The problem: What is needed is an exact copy of the listing, with no pictures in it.

Dataset extract:
====================

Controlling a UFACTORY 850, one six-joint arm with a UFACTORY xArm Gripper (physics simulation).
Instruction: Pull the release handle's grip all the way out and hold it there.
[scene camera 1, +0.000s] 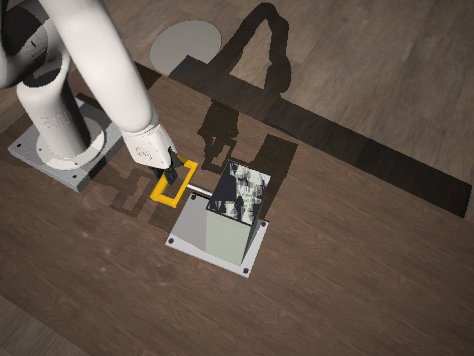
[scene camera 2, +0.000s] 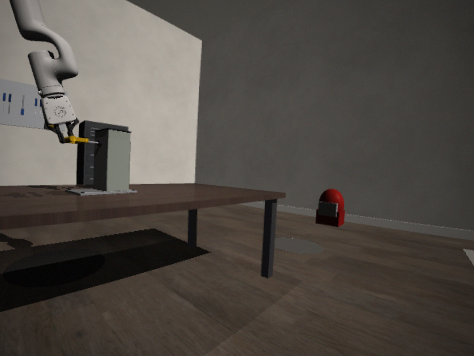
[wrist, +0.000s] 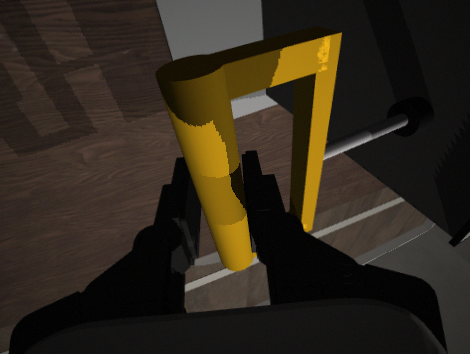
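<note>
The release handle is a yellow frame whose round grip bar (scene camera 1: 159, 188) (wrist: 210, 170) lies on the side away from the housing. A thin metal rod (scene camera 1: 199, 190) (wrist: 367, 138) (scene camera 2: 93, 142) joins the frame to the dark face of the grey-green housing (scene camera 1: 227, 237) (scene camera 2: 119, 160), and a length of it shows outside. My gripper (wrist: 220, 176) (scene camera 2: 67, 141) is shut on the grip bar, with one black finger on each side of it. In scene camera 1 the arm and fingers hide part of the bar.
The housing stands on a light base plate (scene camera 1: 185, 235) with bolts, on the wooden table (scene camera 1: 350, 270) (scene camera 2: 225, 194). The arm's grey mounting plate (scene camera 1: 82, 177) is at the left. A dark cabinet (scene camera 2: 86, 165) shows behind the housing. A red object (scene camera 2: 331, 200) is far off at the right.
</note>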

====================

Answer to the exercise:
Controlling a UFACTORY 850, one six-joint arm with a UFACTORY xArm Gripper (physics simulation).
Instruction: Pull the release handle's grip all the way out and hold it there.
[scene camera 1, +0.000s] 
[scene camera 2, +0.000s] 
[wrist, +0.000s] 
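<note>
The release handle is a yellow frame whose round grip bar (scene camera 1: 159, 188) (wrist: 210, 170) lies on the side away from the housing. A thin metal rod (scene camera 1: 199, 190) (wrist: 367, 138) (scene camera 2: 93, 142) joins the frame to the dark face of the grey-green housing (scene camera 1: 227, 237) (scene camera 2: 119, 160), and a length of it shows outside. My gripper (wrist: 220, 176) (scene camera 2: 67, 141) is shut on the grip bar, with one black finger on each side of it. In scene camera 1 the arm and fingers hide part of the bar.
The housing stands on a light base plate (scene camera 1: 185, 235) with bolts, on the wooden table (scene camera 1: 350, 270) (scene camera 2: 225, 194). The arm's grey mounting plate (scene camera 1: 82, 177) is at the left. A dark cabinet (scene camera 2: 86, 165) shows behind the housing. A red object (scene camera 2: 331, 200) is far off at the right.
</note>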

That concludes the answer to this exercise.